**What the task requires**
Tally the lines in the records underneath that contain the string "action", and state the figure by itself.
Start of Recorded data
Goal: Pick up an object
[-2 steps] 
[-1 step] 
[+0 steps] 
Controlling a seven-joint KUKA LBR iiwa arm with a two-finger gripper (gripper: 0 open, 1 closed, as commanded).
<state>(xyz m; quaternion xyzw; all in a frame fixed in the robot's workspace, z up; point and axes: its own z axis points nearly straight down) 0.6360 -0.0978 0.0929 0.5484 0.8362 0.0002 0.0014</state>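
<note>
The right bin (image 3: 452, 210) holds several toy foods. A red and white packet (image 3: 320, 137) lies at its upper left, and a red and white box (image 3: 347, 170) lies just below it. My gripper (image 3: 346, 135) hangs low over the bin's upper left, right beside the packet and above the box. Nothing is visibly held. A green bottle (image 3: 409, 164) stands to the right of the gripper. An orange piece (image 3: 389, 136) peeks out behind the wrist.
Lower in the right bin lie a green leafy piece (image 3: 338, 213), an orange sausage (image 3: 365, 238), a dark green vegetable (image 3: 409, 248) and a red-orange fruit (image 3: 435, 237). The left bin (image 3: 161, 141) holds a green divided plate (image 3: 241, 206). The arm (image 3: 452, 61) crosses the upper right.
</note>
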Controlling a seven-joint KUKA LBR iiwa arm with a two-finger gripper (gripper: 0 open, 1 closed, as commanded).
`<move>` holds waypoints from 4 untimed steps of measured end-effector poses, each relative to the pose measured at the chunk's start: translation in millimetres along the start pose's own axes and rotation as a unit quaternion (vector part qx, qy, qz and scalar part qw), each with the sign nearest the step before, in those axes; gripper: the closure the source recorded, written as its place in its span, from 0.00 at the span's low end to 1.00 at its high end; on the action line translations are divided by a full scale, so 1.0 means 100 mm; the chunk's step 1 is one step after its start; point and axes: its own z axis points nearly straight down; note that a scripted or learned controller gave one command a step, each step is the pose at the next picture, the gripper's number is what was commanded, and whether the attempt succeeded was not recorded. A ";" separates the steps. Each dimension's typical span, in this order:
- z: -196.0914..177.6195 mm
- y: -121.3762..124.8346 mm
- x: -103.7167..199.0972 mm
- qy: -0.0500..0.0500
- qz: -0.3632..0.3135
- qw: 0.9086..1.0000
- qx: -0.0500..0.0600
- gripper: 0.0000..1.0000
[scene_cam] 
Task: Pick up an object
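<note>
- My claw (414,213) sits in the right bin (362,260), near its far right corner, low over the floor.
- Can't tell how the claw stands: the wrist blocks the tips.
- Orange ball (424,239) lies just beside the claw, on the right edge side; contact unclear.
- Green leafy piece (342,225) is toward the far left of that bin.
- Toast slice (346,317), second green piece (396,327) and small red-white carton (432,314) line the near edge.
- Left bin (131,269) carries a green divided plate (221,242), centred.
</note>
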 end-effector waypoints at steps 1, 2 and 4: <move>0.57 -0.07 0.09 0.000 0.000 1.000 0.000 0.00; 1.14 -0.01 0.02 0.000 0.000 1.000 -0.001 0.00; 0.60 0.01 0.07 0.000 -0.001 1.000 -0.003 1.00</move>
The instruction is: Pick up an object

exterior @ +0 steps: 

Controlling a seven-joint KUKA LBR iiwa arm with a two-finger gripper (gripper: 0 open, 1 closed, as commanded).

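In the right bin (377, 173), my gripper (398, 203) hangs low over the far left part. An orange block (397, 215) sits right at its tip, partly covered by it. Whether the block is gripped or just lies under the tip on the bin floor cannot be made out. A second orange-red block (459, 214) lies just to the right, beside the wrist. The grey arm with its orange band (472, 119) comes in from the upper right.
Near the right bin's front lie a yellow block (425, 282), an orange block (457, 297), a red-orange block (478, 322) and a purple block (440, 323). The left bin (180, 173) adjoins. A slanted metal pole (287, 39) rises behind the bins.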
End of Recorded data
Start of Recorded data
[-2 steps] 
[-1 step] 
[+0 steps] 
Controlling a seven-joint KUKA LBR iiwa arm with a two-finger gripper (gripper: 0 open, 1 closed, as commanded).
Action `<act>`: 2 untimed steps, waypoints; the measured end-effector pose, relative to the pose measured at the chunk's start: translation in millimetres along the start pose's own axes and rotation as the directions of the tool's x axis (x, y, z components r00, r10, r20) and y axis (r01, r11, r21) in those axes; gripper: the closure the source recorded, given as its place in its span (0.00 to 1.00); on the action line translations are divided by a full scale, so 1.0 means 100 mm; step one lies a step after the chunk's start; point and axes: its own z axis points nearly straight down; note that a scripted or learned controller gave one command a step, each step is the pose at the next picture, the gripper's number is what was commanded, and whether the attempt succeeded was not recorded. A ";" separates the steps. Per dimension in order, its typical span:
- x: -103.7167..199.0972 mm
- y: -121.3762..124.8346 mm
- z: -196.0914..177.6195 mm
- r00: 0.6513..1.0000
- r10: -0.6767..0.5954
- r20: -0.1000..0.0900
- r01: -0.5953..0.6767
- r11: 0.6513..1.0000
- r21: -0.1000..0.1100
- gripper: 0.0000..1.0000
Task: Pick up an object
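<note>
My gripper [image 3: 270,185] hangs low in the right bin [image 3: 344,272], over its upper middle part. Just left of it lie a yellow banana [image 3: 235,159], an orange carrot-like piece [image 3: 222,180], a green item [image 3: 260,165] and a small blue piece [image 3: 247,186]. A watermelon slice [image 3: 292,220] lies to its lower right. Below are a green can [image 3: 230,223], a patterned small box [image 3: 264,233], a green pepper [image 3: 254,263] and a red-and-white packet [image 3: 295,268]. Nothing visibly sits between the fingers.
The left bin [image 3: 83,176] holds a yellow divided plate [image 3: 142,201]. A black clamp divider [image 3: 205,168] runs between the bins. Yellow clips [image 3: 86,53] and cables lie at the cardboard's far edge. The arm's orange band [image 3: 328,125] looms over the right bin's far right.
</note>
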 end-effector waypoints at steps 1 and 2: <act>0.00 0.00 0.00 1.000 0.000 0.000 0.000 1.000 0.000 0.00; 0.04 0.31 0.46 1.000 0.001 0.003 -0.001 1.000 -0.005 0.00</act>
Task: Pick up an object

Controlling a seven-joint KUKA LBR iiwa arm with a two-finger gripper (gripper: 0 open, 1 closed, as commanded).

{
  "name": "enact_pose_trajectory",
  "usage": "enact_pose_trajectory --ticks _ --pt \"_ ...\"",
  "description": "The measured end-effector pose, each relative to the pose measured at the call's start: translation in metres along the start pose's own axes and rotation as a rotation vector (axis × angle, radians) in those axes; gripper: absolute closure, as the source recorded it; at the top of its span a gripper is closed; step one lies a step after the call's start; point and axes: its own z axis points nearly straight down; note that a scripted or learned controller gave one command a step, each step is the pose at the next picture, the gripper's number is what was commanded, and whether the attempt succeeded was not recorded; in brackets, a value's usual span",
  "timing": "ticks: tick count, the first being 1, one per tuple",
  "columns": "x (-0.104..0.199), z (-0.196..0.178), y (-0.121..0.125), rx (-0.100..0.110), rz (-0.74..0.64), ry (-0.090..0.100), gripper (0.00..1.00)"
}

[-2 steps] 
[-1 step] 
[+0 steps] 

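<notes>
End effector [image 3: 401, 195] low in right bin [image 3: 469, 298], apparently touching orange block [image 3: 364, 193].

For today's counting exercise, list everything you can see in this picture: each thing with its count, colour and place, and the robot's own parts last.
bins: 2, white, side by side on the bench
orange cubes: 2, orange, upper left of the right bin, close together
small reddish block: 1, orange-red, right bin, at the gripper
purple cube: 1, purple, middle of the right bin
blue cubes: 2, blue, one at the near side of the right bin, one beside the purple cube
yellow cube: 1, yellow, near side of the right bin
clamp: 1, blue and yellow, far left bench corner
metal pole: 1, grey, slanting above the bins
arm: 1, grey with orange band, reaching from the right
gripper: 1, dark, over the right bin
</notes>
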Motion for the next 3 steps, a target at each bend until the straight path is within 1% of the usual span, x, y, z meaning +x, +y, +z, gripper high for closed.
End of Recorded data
**Solution for this task**
2